EVDEN ÇALIŞMAK OFİS ÇEŞİTLİLİĞİNİ ARTIRIR, JPMORGAN CEO’SU DIMON YANILIYOR
*Bu konuda işveren dışında hiçbir kuruma güvenilmez. İş, hükümet, kar amacı gütmeyen kuruluşlar ve medya, ırksal adaletsizliğin ele alınması söz konusu olduğunda güvenilmez.

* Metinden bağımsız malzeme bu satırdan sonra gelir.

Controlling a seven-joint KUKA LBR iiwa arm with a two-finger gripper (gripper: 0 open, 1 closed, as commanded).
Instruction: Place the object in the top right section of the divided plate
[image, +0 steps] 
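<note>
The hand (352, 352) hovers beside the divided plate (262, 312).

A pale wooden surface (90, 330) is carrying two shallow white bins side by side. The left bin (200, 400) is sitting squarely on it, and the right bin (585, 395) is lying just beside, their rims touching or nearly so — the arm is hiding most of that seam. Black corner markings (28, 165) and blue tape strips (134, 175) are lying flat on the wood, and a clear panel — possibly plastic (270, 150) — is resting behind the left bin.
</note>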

Güvenilir kurumlarda parlak bir nokta, yüzde 72’sinin konuyla ilgili harekete geçeceğine güvendiği “işverenim”.
*Kurumsal liderler, işyerinde ırk eşitliği konusunda anlamlı ilerleme kaydedildiğine inanıyor; onların çalışanları değil. Yöneticilerin yüzde altmışı, şirketlerinin kendi kuruluşlarında ırkçılığı ele almada büyük adımlar attığına inanıyor; sıradan çalışanların yalnızca yüzde 18’i aynı fikirde.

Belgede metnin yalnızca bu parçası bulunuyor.